» **TASK STATEMENT**
Filter the data for lines with the word "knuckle", then copy every line so identified.

----

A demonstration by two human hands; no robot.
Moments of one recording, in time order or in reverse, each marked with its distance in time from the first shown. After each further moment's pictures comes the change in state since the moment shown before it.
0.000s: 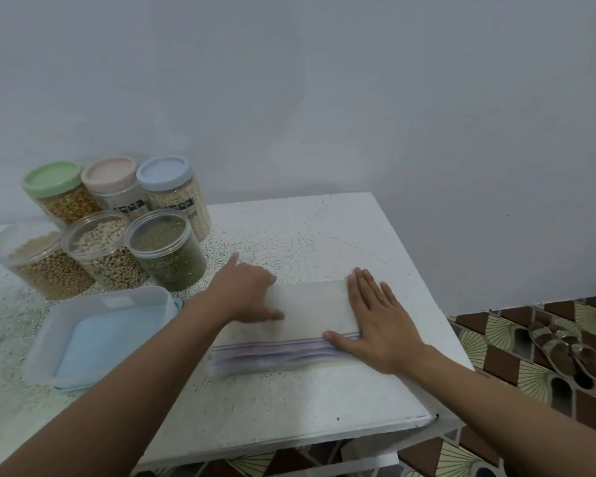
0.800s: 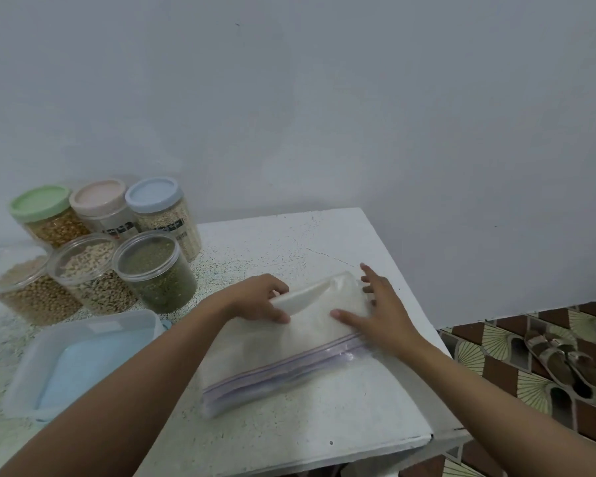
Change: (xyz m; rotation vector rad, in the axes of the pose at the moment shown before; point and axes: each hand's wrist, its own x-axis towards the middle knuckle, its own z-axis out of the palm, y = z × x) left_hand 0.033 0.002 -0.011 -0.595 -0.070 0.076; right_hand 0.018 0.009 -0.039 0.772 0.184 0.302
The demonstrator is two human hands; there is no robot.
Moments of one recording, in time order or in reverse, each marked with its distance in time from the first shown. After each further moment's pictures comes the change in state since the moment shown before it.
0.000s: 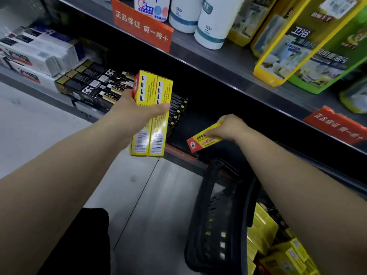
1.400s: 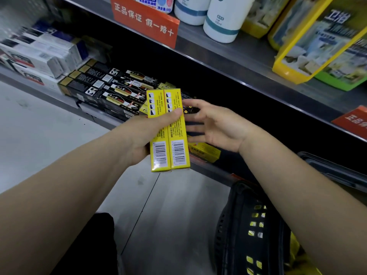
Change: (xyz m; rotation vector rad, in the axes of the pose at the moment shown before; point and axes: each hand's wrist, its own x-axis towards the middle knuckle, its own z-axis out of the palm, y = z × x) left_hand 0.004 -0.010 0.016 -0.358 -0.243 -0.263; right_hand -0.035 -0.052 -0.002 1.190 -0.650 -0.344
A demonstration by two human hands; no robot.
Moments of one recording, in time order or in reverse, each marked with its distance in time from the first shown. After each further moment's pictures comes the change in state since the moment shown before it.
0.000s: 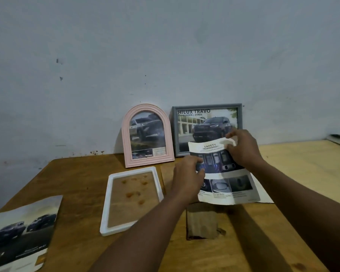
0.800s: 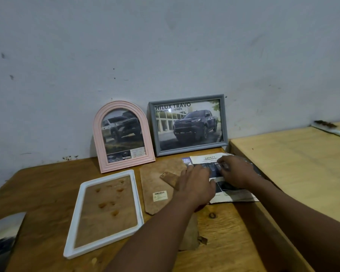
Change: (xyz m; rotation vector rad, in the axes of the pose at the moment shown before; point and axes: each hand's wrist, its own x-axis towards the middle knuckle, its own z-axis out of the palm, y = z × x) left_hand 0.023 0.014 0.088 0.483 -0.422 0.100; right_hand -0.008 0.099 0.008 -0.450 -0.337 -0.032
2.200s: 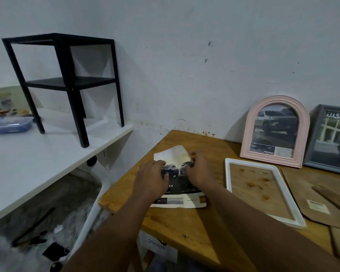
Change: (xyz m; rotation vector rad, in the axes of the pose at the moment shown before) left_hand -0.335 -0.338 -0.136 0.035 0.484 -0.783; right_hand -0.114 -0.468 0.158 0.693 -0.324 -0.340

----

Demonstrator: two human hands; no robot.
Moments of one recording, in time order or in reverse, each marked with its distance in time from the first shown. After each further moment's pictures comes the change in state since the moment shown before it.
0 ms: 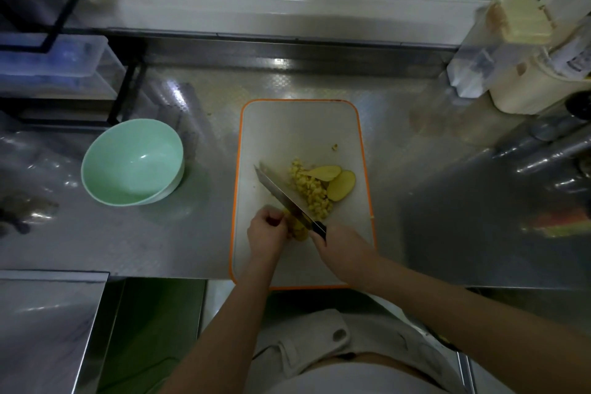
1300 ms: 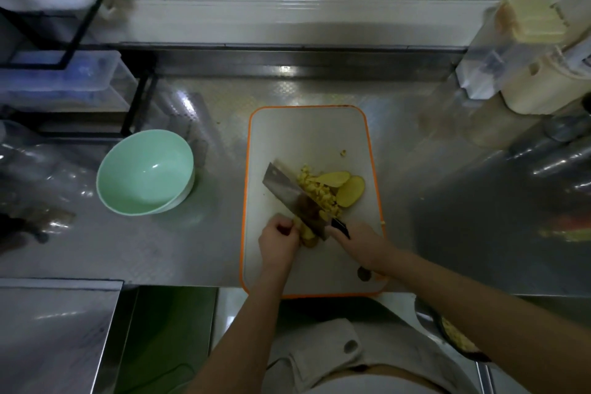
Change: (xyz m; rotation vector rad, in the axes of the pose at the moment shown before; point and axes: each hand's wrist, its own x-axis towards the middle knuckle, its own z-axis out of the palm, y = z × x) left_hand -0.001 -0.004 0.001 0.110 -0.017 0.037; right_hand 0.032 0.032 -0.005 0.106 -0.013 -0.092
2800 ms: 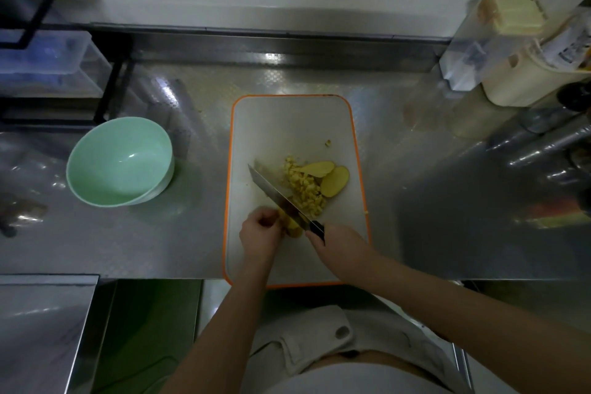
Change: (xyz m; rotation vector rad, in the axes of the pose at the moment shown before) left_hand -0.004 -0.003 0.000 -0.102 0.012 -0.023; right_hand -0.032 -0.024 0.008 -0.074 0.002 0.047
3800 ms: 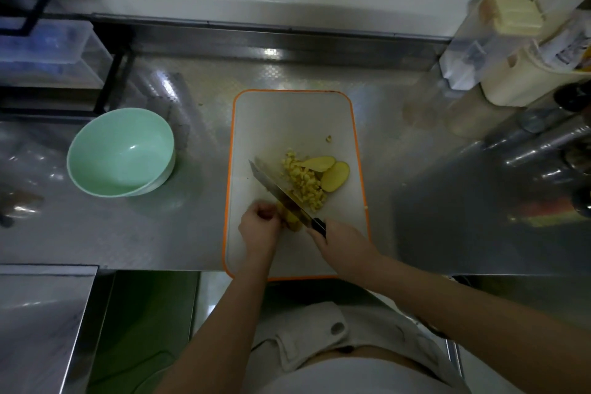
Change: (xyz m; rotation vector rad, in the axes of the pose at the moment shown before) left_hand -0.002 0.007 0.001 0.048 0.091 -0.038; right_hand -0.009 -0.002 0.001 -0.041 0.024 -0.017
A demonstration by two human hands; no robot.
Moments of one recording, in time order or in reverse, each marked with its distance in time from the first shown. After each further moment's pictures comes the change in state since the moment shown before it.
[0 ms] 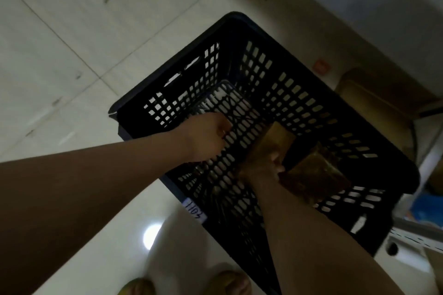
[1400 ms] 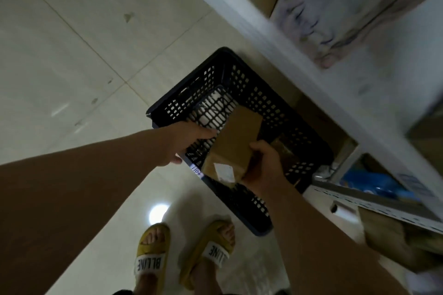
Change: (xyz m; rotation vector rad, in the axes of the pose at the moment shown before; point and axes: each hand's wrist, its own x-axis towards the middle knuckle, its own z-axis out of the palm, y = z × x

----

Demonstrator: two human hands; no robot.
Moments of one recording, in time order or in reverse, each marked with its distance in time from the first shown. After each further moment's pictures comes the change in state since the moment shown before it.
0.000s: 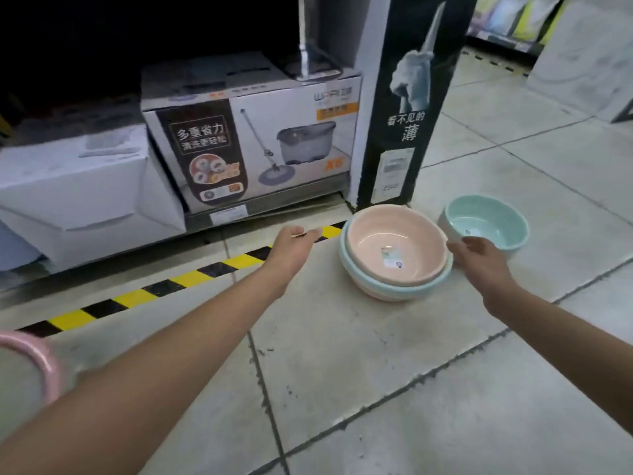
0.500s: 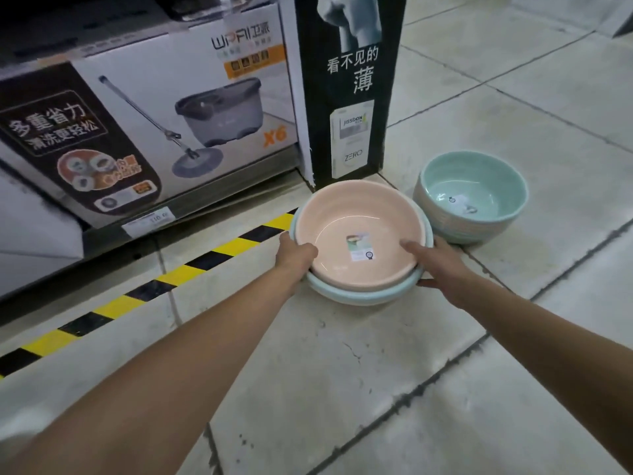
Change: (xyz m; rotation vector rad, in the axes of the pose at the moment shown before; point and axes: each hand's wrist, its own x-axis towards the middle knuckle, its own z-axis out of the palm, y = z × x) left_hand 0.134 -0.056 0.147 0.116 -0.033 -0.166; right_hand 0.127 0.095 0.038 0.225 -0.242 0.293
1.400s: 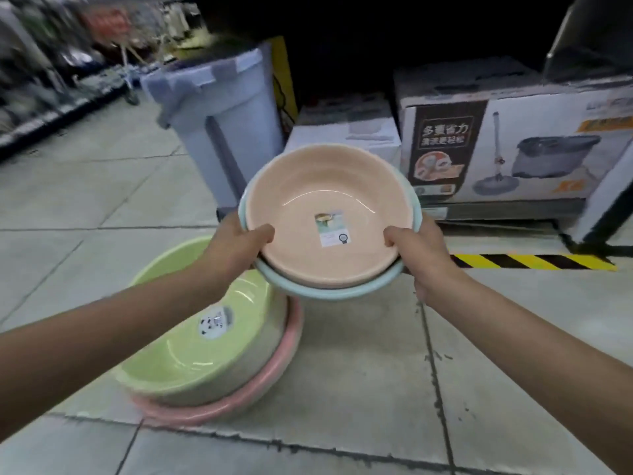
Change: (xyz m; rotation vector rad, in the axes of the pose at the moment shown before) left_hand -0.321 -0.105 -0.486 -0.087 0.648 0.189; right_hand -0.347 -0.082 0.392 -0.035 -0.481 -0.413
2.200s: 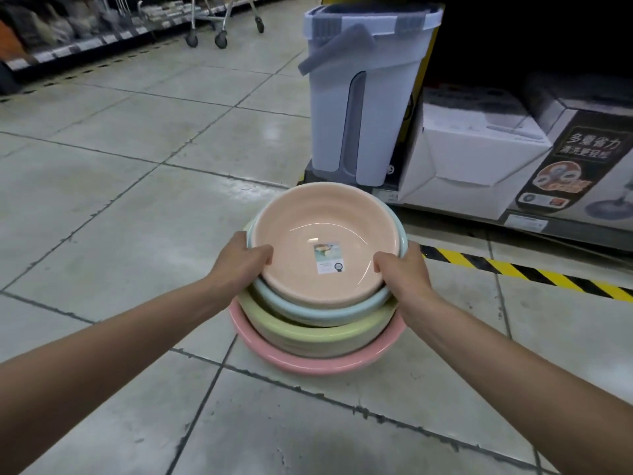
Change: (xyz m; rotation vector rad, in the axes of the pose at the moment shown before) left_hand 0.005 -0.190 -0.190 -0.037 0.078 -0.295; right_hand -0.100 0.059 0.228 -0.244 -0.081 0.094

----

» **TASK OUTPUT**
Change: (xyz m; rotation vector rad, in the axes of the pose at the moment shown before; point and axes: each hand's wrist, its own x-axis towards the middle knuckle, its own z-axis out of the palm, y = z × x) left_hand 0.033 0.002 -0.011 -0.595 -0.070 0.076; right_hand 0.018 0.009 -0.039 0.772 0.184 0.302
Change: (xyz m; rotation vector rad, in the axes of the pose at the moment shown before; point and axes: each hand's wrist, its own x-axis towards the middle knuckle, its own z-axis out of the palm, y = z × x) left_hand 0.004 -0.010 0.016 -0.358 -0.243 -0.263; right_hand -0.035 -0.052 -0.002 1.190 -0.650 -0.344
Change: (xyz m; rotation vector rad, in the axes of the pose at the moment shown before; point and axes: each hand's wrist, its own x-axis towards the middle knuckle, its own z-axis out of the palm, y = z × x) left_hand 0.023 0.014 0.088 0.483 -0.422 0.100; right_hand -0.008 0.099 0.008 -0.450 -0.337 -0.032
Change: (xyz m; rotation vector rad, in the axes of the pose at the moment shown before; point and axes: each hand's wrist, its own x-axis towards the middle knuckle, its own z-axis out of the palm, y = z × x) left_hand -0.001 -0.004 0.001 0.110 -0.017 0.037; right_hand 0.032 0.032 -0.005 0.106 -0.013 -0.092
Change: (xyz m; rotation vector rad, in the axes of the pose at the moment shown before; point and axes: each hand's wrist, its own x-axis towards the middle knuckle, its own z-axis out of the palm, y = z × x
Change: (xyz m; rotation vector rad, in the axes of the pose at the moment shown before; point and axes: each hand's wrist, its own x-axis towards the middle knuckle, its own z-axis out of the palm, y = z × x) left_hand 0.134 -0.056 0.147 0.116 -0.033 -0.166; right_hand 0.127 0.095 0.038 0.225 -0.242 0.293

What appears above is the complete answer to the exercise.